I am reading a WARC file with python's 'warc' library. Current file that I am using, is around 4.50 GB. The thing is ;
file = warc.open("random.warc")
html_lists = [line for line in file]
Executing these 2 lines takes up to 40 seconds. Since there will be 64000 more files like this one, it is not acceptable that it takes 40 seconds per file. Do you guys have any tips to improve performance or any different approaches?
Edit : I found out that Beautifulsoup operations take some time. So I removed it and wrote the necessary stuff myself. It is 100x faster now. It takes +- 60 seconds to read and process 4.50 GB data.
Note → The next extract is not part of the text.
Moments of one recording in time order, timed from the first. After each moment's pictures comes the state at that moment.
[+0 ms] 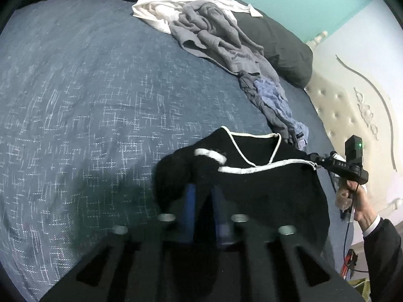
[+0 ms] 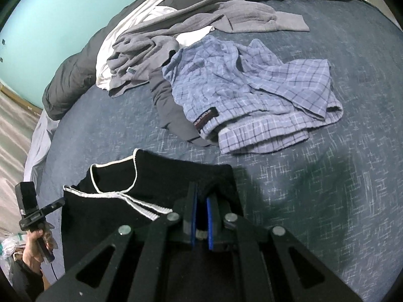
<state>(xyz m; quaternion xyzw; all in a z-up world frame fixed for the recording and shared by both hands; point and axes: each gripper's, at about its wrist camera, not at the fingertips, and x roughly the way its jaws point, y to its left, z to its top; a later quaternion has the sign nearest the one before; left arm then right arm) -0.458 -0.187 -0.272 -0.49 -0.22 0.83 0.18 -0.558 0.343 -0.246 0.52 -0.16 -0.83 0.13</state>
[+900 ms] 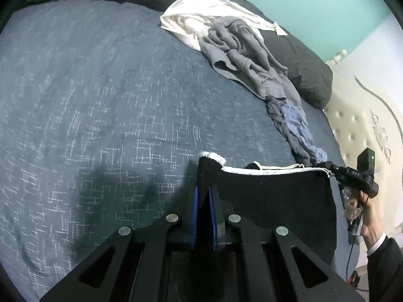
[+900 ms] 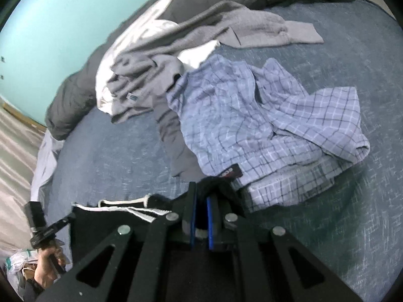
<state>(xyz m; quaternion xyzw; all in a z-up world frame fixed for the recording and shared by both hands) -0.488 -0.215 -0.281 -0.47 -0.24 0.84 0.12 -0.604 0.336 -0.242 0.49 -0.21 -0.84 0.14</state>
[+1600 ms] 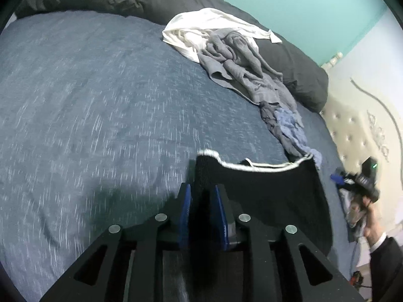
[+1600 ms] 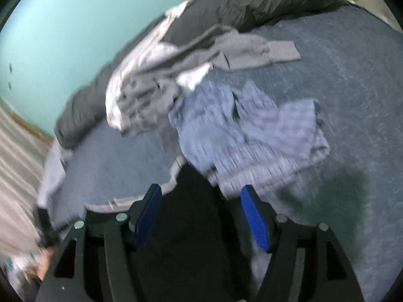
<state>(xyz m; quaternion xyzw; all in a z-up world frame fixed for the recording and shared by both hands) -0.447 -0.228 -0.252 -0.45 -0.23 0.85 0.12 -0.561 0.372 -0.218 0.48 -0.20 -0.84 0.13</state>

With this line of code I remove the scripts from data;
clean = re.sub(r"<script.*?</script>", "", string=text)
And with this one I split the text and remove the stamp which I don't need
warc_stamp = str(soup).split(r"\r\n\r\n")
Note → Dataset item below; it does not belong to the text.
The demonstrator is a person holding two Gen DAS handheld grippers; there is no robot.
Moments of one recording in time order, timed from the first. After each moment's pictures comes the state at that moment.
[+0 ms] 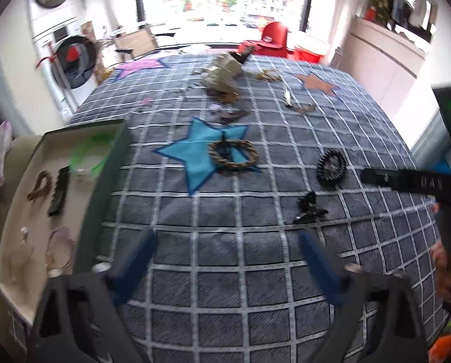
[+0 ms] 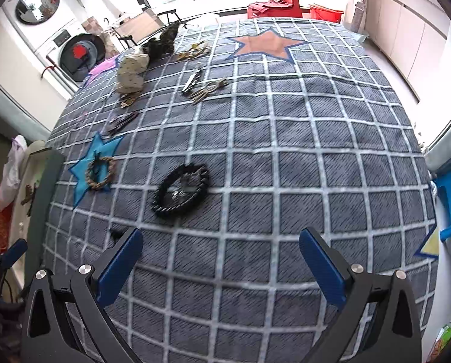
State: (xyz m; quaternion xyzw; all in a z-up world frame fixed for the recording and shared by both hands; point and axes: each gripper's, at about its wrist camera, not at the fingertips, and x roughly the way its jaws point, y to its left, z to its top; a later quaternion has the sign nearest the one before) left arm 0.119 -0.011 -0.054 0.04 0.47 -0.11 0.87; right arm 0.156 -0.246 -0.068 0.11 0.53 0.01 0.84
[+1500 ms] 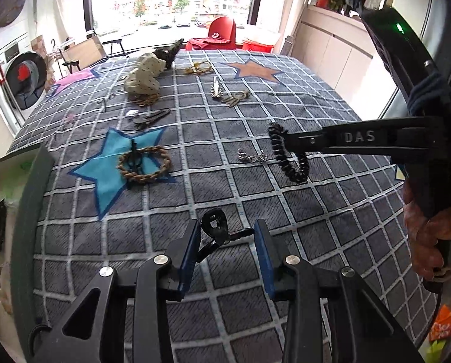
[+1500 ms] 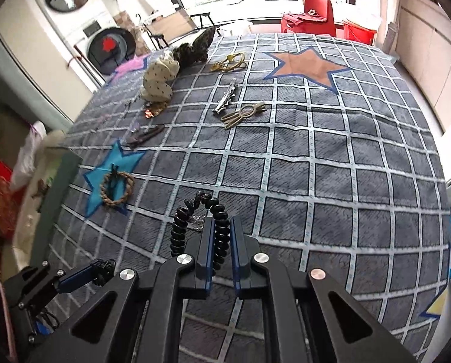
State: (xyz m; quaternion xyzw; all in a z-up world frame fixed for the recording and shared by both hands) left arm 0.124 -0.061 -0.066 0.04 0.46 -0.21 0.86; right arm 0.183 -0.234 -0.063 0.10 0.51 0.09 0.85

As I said it is faster but 60 seconds are not that good in this case. Any suggestions ?
Get the source code of that module, and check for optimization potential.
Use a profiler to identify performance bottlenecks, then focus on these for optimization.
It can make a huge difference to rewrite Python code in Cython and compile it into native code. So that is likely worth a try.
But by any means, rather than speculating on an internet forum on how to accelerate a two line script, you really need to work with the actual code underneath!